Tutorial: Archival Images
This week, we’re going to think about the challenges of translation from one medium to another, and explore how LLMs process or “see” complex images. For this project, I recommend working with images you find interesting that are related to your work in some way - assemble these as a collection that speaks to a theme or subject that has significant complexity. If you need ideas, consider working from an existing archive, such as image collections within the Internet Archive or the Library of Congress. Consider the work discussed in our readings, Archive Dreaming - how might generative AI change how you approach a larger visual cultural dataset? While we won’t be working at that scale for this exercise, consider the broader projects that might build on these methods.
Image to Text Translation
Iterate through a series of prompts to build from analyzing single images to a larger set. You will need the subscription to provide a sufficient number of images at once (through the upload function - just select multiple files in a folder) to see patterns. Work from simpler images (with or without text) to more complex and potentially confusing images. These can be photographs or, as with our readings, not-photographs of any kind - a set of screenshots, archival scans, hand-written documents, etc.
Here’s a few examples of questions to ask about single sets and images to prompt different types of translation:
- Describe what you see in this image. Follow up about material elements and specific details in the image. If there’s an art or craft depicted, ask about the process or construction.
- Write alt-text for this image. Keep in mind accessibility standards. To work more broadly, ask it to extrapolate and provide introductory descriptory text for the set of images.
- Pull out and describe key features. Start with a single image, and work up to a larger set. See if it can assist in drawing out or recognizing patterns of details, composition, etc that might be of interest.
- Generate similar images. This is unlikely to get good results without a lot of specificity: focus on elements that the image to text translation has recognized, and provide specific prompts on what you want the generated images to follow.
- Visualize the set. Ask it to use the file names of the images, and put them into a meaningful relationship: you could ask for a visualization positioning them in relationship to one another based on key characteristics, as shown here with a simple set of media images pulled from the Internet Archive.
As you work, think about how this might change your approach to text to image prompting (like we did last week).
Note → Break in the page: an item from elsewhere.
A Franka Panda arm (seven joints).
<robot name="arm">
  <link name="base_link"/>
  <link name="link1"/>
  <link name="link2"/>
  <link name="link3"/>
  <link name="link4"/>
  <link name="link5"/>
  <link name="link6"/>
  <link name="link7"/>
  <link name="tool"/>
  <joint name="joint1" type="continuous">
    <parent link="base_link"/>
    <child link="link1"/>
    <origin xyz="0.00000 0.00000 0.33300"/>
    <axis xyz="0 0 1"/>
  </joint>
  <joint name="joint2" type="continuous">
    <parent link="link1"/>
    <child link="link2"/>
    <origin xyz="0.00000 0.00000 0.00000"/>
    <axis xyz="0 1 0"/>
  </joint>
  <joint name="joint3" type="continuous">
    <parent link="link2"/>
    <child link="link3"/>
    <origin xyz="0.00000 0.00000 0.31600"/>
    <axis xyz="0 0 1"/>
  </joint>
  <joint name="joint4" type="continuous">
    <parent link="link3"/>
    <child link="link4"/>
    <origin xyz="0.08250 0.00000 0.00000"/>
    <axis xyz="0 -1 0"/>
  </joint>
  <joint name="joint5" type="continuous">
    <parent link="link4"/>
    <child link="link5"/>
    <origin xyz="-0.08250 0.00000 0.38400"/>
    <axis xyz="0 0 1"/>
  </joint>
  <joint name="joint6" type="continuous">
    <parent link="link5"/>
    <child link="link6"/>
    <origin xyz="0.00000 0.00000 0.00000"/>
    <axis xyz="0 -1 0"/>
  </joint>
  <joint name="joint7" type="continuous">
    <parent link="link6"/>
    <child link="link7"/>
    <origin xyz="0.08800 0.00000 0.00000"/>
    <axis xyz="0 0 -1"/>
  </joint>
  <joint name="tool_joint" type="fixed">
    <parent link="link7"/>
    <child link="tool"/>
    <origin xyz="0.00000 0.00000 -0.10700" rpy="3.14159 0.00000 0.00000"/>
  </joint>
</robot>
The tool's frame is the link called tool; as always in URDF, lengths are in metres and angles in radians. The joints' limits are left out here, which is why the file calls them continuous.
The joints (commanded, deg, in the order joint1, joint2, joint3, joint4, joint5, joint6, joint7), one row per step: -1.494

Consider what other uses this might have for investigating material culture, and where the weaknesses are in the translations.
Discussion
Unlike last week, you don’t need to produce one unified document from these explorations: instead, take screenshots of highlights (particularly visualizations and other analysis) to share out in the discussion. You should be able to submit a large number of images at once if you’re using the ChatGPT subscription, so try to push the limits and see what type of results you can get working towards analysis at scale. While it will be easier to analyze the accuracy of the results with images you are familiar with, consider branching out as you experiment to see how useful you find the translations provided.